Question

Solubility of \[Mg{\left( {OH} \right)_2}\] is \[1.6 \times {10^{ - 4}}mol{L^{ - 1}}\] at \[298K\] . What is its solubility product?

Answer 1

Hint: Magnesium hydroxide is a compound with molecular formula of \[Mg{\left( {OH} \right)_2}\] . solubility is given which can be represented as \[s\] the compound dissociates into magnesium and hydroxide ions. The concentration can be determined from the number of moles and volume which is one litre.

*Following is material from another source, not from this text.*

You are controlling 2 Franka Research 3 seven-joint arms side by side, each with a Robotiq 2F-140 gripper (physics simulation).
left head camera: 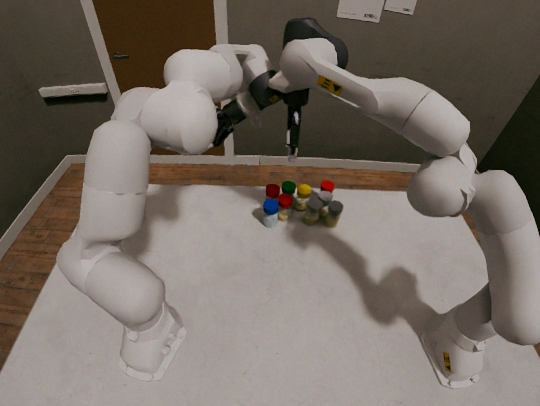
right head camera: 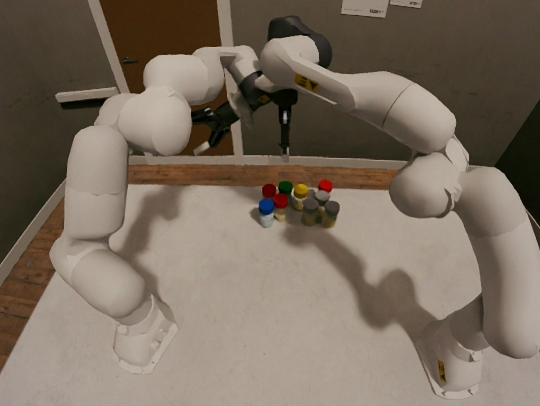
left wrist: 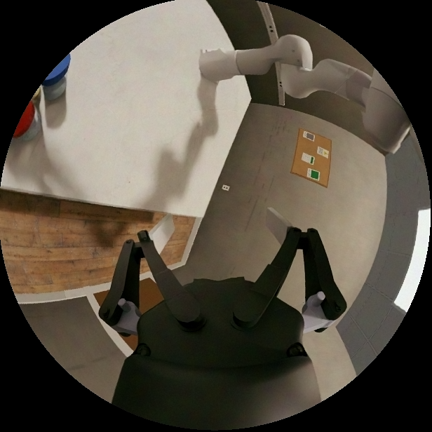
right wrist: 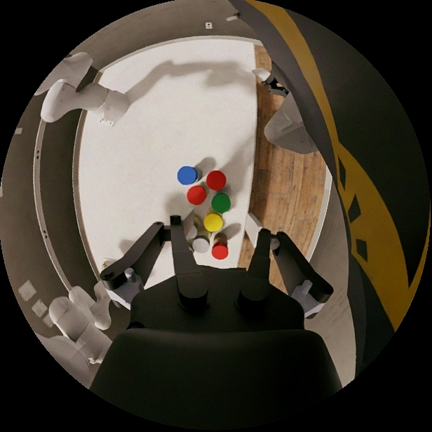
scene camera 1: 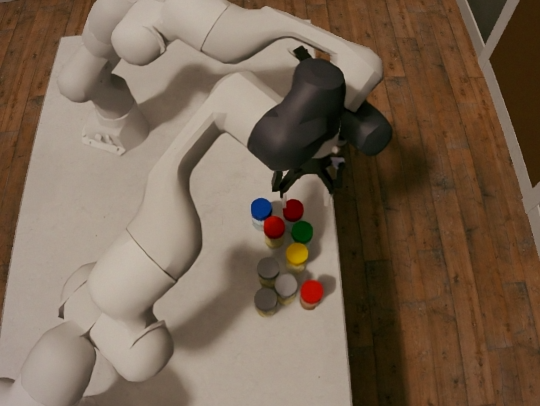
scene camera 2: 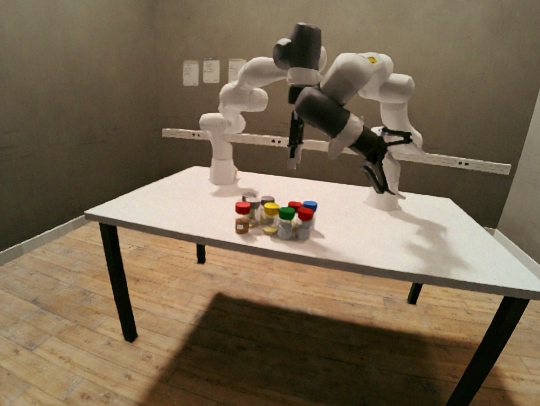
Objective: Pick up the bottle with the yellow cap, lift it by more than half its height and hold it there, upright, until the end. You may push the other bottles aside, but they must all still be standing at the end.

The solubility product can be calculated from the product of the concentrations of the ions.

Complete answer:
Given that solubility of magnesium hydroxide is \[1.6 \times {10^{ - 4}}mol{L^{ - 1}}\] . Magnesium hydroxide has the molecular formula of \[Mg{\left( {OH} \right)_2}\]
It can be dissociated partially in presence of water as follows:
\[Mg{\left( {OH} \right)_2} \rightleftharpoons M{g^{2 + }} + 2O{H^ - }\]
Given that the solubility is \[1.6 \times {10^{ - 4}}mol{L^{ - 1}}\] , the number of moles produced from one moles of magnesium hydroxide is one mole of magnesium and two moles of hydroxide ions.
The number of moles of each ion will be
\[{n_{M{g^{ + 2}}}} = 1 \times 1.6 \times {10^{ - 4}}mol = 1.6 \times {10^{ - 4}}mol\]
\[{n_{M{g^{ + 2}}}} = 2 \times 1.6 \times {10^{ - 4}}mol = 3.2 \times {10^{ - 4}}mol\]
Thus, the number of moles of the two ions that were dissociated were obtained.
The volume of solution is one litre the molarity or concentration will be equal to the number of moles only.
\[\left[ {M{g^{ + 2}}} \right] = 1.6 \times {10^{ - 4}}M\]
\[\left[ {O{H^ - }} \right] = 3.2 \times {10^{ - 4}}M\]
The solubility product of magnesium hydroxide is the product of the concentration of magnesium and hydroxide ions.
\[{K_{sp}} = \left[ {M{g^{ + 2}}} \right] \times {\left[ {O{H^ - }} \right]^2}\]
By substituting the values of concentration of ions,
\[{K_{sp}} = 1.6 \times {10^{ - 4}} \times {\left( {3.2 \times {{10}^{ - 4}}} \right)^2} = 1.6 \times {10^{ - 11}}\]
Solubility of \[Mg{\left( {OH} \right)_2}\] is \[1.6 \times {10^{ - 4}}mol{L^{ - 1}}\] at \[298K\] . The solubility product is \[1.6 \times {10^{ - 11}}\]

Note:
The given compound partially dissolves in water. Thus, it can dissolve only \[1.6 \times {10^{ - 4}}mol{L^{ - 1}}\] moles per one litre of solution. Which will be the molar solubility and the concentration. As the volume of solution is litre, the molarity is same as the number of moles of each ion dissociated.